How do field descriptions differ in quantum physics?

In quantum physics, field descriptions differ as they are probabilistic and involve wave-particle duality.

In classical physics, fields such as electric and magnetic fields are described deterministically. This means that if we know the initial conditions of a system, we can predict with certainty the future behaviour of the system. However, in quantum physics, fields are described probabilistically. This is a fundamental aspect of quantum mechanics, where the exact state of a system cannot be known with certainty. Instead, we can only calculate the probability of finding a system in a particular state. This is often represented mathematically using wave functions.

Moreover, quantum field theory introduces the concept of wave-particle duality. This is the idea that all particles also have wave-like properties, and all waves have particle-like properties. This is a significant departure from classical physics, where particles and waves are distinct entities. In quantum field theory, particles are seen as excitations of the underlying quantum field. For example, photons are excitations of the electromagnetic field, and electrons are excitations of the electron field.
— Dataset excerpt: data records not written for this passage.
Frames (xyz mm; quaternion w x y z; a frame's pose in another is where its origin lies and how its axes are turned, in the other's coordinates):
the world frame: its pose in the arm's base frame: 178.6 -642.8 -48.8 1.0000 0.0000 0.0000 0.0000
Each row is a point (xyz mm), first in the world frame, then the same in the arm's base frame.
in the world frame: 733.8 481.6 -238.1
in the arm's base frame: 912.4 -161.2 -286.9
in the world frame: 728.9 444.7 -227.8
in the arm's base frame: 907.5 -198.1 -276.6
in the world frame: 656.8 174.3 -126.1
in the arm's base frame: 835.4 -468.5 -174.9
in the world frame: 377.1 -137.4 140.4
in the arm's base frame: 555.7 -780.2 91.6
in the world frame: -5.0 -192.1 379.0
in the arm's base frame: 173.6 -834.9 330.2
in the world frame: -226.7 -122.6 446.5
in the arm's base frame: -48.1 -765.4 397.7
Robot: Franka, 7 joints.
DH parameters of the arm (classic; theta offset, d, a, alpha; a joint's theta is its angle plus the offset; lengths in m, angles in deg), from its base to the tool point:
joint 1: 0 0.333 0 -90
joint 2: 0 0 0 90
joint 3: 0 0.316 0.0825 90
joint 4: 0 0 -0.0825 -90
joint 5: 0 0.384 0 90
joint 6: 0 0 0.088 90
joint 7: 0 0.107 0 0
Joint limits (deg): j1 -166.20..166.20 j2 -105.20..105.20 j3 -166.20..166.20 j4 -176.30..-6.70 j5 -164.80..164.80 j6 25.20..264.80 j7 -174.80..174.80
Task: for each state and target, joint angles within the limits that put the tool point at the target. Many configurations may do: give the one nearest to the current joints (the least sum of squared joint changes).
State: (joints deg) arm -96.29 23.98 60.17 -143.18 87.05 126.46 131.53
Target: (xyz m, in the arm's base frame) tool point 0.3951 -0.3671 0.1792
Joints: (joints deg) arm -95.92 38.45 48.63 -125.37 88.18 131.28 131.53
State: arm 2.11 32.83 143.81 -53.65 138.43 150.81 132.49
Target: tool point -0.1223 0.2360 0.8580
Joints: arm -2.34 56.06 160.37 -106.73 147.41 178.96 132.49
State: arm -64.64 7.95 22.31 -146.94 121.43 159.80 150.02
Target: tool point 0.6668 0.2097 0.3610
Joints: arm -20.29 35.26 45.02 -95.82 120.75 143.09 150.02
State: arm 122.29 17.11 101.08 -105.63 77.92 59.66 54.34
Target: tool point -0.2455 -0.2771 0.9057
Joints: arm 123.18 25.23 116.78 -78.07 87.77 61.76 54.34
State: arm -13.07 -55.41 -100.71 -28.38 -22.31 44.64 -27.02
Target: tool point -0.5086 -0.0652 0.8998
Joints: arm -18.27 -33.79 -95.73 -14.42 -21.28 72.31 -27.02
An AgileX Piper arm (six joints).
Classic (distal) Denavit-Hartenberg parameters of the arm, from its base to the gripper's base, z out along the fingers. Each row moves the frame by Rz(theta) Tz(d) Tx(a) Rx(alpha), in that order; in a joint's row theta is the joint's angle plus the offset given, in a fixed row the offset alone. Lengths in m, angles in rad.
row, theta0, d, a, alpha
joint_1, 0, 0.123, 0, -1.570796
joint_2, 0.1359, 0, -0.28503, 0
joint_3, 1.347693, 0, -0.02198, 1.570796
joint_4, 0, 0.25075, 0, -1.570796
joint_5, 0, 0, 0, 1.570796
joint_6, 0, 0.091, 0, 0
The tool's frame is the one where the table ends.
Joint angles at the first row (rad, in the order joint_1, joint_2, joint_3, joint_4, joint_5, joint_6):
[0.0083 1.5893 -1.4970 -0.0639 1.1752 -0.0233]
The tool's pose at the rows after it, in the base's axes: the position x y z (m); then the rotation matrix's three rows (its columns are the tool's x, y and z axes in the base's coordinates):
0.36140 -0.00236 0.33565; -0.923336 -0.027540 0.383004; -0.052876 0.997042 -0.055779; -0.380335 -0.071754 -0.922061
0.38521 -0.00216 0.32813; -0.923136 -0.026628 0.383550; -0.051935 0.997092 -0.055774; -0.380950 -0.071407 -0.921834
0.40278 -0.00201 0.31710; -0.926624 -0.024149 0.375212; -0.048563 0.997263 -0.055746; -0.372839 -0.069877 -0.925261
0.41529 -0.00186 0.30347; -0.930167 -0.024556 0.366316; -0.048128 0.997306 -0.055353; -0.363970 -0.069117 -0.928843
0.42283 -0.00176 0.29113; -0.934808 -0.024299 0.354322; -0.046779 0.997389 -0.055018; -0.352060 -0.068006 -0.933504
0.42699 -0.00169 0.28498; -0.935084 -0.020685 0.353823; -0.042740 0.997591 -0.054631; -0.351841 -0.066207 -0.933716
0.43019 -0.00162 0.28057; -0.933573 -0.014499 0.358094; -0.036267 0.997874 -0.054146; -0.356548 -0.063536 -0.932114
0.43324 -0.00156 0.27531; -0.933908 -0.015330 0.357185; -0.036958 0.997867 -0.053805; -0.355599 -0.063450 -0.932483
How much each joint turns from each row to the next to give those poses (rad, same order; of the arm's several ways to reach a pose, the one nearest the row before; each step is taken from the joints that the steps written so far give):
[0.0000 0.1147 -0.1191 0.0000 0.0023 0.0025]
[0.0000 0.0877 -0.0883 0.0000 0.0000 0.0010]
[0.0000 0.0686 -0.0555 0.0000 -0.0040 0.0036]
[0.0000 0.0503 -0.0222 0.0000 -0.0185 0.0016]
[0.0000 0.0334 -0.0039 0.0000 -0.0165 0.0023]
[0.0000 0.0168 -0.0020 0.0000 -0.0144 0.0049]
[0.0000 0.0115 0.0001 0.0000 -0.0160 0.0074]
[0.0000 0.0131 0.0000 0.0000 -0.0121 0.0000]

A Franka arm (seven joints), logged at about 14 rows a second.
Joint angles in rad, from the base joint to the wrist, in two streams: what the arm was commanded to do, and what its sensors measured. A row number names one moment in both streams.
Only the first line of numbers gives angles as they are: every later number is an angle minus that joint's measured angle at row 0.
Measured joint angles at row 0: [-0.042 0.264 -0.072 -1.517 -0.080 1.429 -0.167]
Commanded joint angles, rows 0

Another key difference is the role of observers in quantum physics. In classical physics, the observer is considered separate from the system being observed and does not affect it. However, in quantum physics, the act of observation can change the state of the system. This is known as the observer effect or the measurement problem.

Finally, quantum fields also allow for the creation and annihilation of particles. This is a process where energy can be converted into particles and vice versa, which is not possible in classical physics. This is described by the famous equation E=mc^2, which shows the equivalence of energy (E) and mass (m). This is another unique aspect of quantum field descriptions that sets them apart from their classical counterparts.